• _Activity_
Copy out every record below, word for word.

(Data excerpts)
========

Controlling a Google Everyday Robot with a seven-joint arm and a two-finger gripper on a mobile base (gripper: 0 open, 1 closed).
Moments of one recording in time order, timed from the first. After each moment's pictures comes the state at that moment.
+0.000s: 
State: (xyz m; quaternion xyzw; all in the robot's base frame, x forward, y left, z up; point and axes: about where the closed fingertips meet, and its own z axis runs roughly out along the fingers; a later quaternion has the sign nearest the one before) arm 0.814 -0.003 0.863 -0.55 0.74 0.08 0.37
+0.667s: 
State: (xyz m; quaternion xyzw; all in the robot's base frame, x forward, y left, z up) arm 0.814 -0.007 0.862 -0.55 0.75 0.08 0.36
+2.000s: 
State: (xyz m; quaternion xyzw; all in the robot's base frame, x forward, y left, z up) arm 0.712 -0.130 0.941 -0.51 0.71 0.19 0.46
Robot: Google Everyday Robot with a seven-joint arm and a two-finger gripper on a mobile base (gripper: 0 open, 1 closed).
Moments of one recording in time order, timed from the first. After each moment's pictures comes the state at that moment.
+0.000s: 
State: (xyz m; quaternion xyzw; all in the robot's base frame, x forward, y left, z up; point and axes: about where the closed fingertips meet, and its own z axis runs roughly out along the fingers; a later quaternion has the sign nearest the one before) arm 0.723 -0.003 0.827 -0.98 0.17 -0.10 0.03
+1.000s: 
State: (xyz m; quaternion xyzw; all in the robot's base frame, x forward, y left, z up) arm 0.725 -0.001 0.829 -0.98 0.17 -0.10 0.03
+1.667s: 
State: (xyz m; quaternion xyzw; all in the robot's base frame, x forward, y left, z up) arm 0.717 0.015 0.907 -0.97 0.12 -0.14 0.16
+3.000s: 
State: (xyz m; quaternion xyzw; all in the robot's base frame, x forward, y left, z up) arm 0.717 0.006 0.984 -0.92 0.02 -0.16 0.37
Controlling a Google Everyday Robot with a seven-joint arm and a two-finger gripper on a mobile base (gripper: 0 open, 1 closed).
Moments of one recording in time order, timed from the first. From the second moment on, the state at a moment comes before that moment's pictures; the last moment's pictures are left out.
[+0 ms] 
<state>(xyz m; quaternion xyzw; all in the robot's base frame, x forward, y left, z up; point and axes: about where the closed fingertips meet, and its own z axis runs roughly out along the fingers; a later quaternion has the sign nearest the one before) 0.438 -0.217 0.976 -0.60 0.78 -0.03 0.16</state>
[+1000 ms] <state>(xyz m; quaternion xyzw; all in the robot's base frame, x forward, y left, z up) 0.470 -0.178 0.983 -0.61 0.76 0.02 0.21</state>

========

• _Exercise output_
Controlling a Google Everyday Robot with a seven-joint arm and a two-finger gripper on a mobile base (gripper: 0 open, 1 closed).
Moments of one recording in time order, timed from the first. After each moment's pictures comes the state at that moment.
+0.000s: 
State: (xyz m; quaternion xyzw; all in the robot's base frame, x forward, y left, z up; point and axes: about where the closed fingertips meet, and its own z axis runs roughly out along the fingers; a later quaternion has the sign nearest the one before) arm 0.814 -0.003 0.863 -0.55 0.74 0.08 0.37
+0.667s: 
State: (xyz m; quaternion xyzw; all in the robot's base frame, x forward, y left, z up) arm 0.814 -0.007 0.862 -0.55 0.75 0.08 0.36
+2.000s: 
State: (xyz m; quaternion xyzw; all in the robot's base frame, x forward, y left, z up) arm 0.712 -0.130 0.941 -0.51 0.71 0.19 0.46
Robot: Google Everyday Robot with a seven-joint arm and a two-finger gripper on a mobile base (gripper: 0 open, 1 closed).
Moments of one recording in time order, timed from the first. After each moment's pictures comes the state at that moment.
+0.000s: 
State: (xyz m; quaternion xyzw; all in the robot's base frame, x forward, y left, z up; point and axes: about where the closed fingertips meet, and its own z axis runs roughly out along the fingers; a later quaternion has the sign nearest the one before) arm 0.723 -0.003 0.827 -0.98 0.17 -0.10 0.03
+1.000s: 
State: (xyz m; quaternion xyzw; all in the robot's base frame, x forward, y left, z up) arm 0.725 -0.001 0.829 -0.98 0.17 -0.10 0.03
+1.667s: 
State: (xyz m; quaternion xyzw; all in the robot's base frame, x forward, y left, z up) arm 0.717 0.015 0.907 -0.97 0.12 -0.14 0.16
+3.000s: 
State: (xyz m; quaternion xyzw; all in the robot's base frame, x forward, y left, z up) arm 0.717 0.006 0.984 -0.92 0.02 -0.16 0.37
Controlling a Google Everyday Robot with a seven-joint arm and a two-finger gripper on a mobile base (gripper: 0 open, 1 closed).
Moments of one recording in time order, timed from the first. From the second moment on, the state at a moment comes before that moment's pictures; the last moment's pictures are left out.
[+0 ms] 
<state>(xyz m; quaternion xyzw; all in the robot's base frame, x forward, y left, z up; point and axes: about where the closed fingertips meet, and its own z axis runs roughly out along the fingers; a later quaternion has the sign nearest the one before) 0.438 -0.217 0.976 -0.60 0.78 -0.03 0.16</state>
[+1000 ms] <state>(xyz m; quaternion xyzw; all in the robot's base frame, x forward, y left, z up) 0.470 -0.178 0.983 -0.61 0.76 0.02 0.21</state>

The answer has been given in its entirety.